The Neverland that’s imagined here is an urban adventure playground, the walls full of holes and sprayed with graffiti. The Lost Boys are scavengers, clutching their teddies, in a world where bicycle pumps can become pretend walkie-talkies, tin cans a telephone and scraps of corrugated iron the body of the Hook-hungry crocodile. The production sweeps aside the traditional Edwardian bric-a-brac in favour of an aesthetic that’s barer and 1970s in feel. Peter pedals about on a Chopper bike; the place resounds to reggae beat; a Carpenters’ number provides the accompaniment to the show’s loveliest sequence. But director Sally Cookson’s account – which began life at the Bristol four years ago and now re-emerges as the National’s family Christmas in this revised version, devised by the Companies – remains remarkably true to the spirit of JM Barrie’s original.
I don’t think that I have seen the crossover appeal of the piece, with its uncanny ability to enter into a child’s love of adventure and its melancholy awareness of the penalties of refusing to grow up, communicated more powerfully. The production ups the ante on what is playful and what is piercing. It augments the sense of magic that the flying scenes draw witty attention to the stage-craft involved, as the characters attach themselves to harnesses and are hoisted upwards or swing out over the stalls assisted by crew members who swarm over the scaffolding at the sides to act as counterweights. Saturday nights at the Lost Boys’ den become a cheeky nod to Strictly: Peter and Wendy start off shuffling awkwardly to “Close To You” and then rise elatingly to the occasion in lyrical airborne lunges at each other.

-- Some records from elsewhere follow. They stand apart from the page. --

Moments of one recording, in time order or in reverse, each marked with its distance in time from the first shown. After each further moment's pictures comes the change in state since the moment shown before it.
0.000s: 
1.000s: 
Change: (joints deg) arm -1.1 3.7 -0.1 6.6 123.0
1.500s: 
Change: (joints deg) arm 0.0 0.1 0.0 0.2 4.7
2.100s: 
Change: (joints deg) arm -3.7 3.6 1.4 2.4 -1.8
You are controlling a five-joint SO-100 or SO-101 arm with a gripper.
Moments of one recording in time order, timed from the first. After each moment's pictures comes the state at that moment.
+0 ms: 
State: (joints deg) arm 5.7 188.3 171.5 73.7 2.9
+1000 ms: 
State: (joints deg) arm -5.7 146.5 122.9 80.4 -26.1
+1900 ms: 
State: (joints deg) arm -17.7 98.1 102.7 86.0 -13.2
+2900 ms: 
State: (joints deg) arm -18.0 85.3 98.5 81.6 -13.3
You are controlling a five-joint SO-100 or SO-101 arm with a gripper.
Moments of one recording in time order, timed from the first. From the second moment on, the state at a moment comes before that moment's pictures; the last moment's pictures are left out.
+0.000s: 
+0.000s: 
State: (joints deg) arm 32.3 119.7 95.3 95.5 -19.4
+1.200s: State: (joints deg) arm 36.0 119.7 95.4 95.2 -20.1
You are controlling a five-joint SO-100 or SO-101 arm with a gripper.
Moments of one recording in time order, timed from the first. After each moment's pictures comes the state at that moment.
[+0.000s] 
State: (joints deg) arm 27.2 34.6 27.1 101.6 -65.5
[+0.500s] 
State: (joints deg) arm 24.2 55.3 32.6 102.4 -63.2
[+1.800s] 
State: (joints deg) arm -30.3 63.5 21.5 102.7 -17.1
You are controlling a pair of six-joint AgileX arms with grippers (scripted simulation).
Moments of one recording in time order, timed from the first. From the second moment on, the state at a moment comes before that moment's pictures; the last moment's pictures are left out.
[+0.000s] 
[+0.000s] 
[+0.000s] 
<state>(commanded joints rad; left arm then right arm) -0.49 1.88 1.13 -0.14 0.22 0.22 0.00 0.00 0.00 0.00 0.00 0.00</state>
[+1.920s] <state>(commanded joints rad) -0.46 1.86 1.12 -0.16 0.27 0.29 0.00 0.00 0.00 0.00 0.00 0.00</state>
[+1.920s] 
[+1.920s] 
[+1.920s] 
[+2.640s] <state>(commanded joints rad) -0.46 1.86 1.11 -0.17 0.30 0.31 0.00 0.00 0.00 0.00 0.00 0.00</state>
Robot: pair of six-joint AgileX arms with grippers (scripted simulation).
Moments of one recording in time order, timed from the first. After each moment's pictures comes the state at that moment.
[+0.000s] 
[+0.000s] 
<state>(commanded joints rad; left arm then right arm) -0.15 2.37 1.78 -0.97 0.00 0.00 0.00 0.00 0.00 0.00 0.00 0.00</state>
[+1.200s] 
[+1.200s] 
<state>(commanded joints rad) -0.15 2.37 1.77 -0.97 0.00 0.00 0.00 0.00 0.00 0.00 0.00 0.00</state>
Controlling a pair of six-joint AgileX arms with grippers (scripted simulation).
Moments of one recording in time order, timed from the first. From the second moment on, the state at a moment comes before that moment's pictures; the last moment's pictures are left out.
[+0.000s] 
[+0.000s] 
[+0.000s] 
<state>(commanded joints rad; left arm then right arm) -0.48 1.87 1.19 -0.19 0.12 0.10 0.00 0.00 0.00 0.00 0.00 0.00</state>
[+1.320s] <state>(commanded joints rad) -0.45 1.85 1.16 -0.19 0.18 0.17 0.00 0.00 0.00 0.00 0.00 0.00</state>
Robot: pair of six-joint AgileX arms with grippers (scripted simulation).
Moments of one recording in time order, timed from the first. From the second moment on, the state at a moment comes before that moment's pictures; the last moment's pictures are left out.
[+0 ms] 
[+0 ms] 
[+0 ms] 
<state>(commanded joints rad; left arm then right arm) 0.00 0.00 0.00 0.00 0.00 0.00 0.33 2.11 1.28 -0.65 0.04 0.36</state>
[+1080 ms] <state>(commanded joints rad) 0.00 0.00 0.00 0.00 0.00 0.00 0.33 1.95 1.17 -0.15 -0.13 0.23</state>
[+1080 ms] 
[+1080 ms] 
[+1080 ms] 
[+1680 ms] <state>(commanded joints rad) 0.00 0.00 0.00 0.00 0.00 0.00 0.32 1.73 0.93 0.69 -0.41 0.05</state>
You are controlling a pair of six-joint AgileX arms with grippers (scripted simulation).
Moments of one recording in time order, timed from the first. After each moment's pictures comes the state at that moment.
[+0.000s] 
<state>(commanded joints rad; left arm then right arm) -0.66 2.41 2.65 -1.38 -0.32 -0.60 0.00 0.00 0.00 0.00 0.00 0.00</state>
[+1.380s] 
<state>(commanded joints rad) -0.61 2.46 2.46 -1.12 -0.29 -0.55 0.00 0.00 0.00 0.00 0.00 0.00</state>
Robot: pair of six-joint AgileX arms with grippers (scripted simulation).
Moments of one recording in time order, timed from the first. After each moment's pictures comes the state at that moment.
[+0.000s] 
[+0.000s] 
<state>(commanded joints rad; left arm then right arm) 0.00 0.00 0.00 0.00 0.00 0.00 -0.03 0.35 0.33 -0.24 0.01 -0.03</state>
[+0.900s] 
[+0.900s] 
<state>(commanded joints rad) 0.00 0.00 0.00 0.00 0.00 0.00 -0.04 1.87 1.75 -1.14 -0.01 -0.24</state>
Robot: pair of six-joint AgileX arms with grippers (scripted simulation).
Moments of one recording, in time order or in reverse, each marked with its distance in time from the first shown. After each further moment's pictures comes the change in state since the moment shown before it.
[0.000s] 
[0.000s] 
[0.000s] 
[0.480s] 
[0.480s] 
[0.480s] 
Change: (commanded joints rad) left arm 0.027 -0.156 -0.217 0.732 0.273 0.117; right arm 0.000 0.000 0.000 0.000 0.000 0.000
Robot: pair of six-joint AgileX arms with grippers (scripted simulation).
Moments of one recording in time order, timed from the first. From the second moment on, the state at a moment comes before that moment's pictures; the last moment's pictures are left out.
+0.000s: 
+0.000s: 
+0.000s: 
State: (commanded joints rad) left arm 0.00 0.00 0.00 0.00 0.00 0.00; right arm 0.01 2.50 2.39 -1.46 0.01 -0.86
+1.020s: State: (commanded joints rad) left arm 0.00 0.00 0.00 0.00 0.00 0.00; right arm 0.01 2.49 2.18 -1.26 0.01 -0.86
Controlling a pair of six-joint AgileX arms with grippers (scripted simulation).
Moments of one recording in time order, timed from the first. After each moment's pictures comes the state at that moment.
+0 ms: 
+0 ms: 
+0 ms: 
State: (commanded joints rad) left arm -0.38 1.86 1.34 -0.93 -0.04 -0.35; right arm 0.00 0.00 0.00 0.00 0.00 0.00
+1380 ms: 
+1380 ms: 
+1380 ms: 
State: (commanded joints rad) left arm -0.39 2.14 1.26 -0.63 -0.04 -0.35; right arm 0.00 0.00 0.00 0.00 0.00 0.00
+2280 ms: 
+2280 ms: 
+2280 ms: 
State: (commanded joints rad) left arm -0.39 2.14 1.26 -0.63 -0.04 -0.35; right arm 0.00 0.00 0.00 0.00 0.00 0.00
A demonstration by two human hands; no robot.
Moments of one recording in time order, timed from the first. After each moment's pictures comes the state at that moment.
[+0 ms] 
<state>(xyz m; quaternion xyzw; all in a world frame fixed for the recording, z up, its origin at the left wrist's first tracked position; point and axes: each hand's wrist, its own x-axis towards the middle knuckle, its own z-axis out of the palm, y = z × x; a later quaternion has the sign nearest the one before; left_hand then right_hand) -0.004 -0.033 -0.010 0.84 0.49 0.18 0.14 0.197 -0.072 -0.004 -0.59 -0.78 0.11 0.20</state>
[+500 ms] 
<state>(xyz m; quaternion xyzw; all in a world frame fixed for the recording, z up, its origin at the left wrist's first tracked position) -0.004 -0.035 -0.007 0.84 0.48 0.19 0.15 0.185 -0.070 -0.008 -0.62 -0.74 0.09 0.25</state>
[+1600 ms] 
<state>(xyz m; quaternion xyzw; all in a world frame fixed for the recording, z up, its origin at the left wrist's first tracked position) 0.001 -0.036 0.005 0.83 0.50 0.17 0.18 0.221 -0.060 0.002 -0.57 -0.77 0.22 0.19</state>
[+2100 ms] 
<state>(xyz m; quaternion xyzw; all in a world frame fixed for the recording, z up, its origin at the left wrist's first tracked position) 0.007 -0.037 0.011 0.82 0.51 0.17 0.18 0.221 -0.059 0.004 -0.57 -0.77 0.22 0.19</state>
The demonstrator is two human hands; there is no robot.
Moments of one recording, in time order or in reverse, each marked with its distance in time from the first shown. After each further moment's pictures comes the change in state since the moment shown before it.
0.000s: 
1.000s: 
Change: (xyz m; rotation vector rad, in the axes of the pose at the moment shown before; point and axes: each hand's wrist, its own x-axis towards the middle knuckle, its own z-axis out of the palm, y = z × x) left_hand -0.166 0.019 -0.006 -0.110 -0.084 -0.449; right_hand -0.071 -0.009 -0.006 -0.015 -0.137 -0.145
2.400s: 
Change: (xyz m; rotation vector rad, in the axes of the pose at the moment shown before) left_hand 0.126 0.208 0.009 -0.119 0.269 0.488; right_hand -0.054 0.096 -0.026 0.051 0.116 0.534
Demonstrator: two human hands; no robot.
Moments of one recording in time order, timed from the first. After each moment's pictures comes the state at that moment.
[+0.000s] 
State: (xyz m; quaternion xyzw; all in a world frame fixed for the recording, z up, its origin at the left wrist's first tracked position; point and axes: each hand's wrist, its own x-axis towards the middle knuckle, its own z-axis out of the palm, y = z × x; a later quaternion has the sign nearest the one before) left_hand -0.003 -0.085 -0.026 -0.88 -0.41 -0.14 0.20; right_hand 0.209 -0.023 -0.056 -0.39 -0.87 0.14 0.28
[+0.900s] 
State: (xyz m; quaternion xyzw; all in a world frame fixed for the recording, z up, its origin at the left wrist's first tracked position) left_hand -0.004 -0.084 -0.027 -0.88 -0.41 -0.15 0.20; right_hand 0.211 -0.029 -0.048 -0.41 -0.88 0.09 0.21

At the same time, Cookson offers penetrating psychological touches. With his spiky hair and bottle-green Drop Dead Fred-style suit, Paul Hilton’s excellent Pan radiates cocky charisma and a certain sulky desperation. The arrested adolescent look deepens our appreciation of how undeveloped Peter is emotionally. He narks Madeleine Worrall’s fine Wendy by his inability to see that there might be a serious side to their adult make-believe. When he refuses to join the mooted expedition back to London, he curls up miserably in the skip of a leftover pram, hurling out the pile of teddy bears to make room in defensive fury.
In this version’s most audacious and suggestive stroke, there’s a female Captain Hook who is doubled with Mrs Darling. Standing in for Sophie Thompson who broke her wrist during rehearsal, Anna Francolini is a magnificently frightening and pathetic crone with black wig concealing baldness, bejewelled teeth, no compunction about slitting the stomach of a teddy-harbouring pirate and a warped obsession with Pan, whom she pronounces “scrummy” when she gazes upon his sleeping form. It’s a twist that emphasises how fiercely Peter is opposed to the idea of mothers and their demands – the maternal principle is his deadliest enemy – and here there’s an interpolation from the later story Peter Pan in Kensington Gardens that goes some way towards explaining why. Warmly recommended.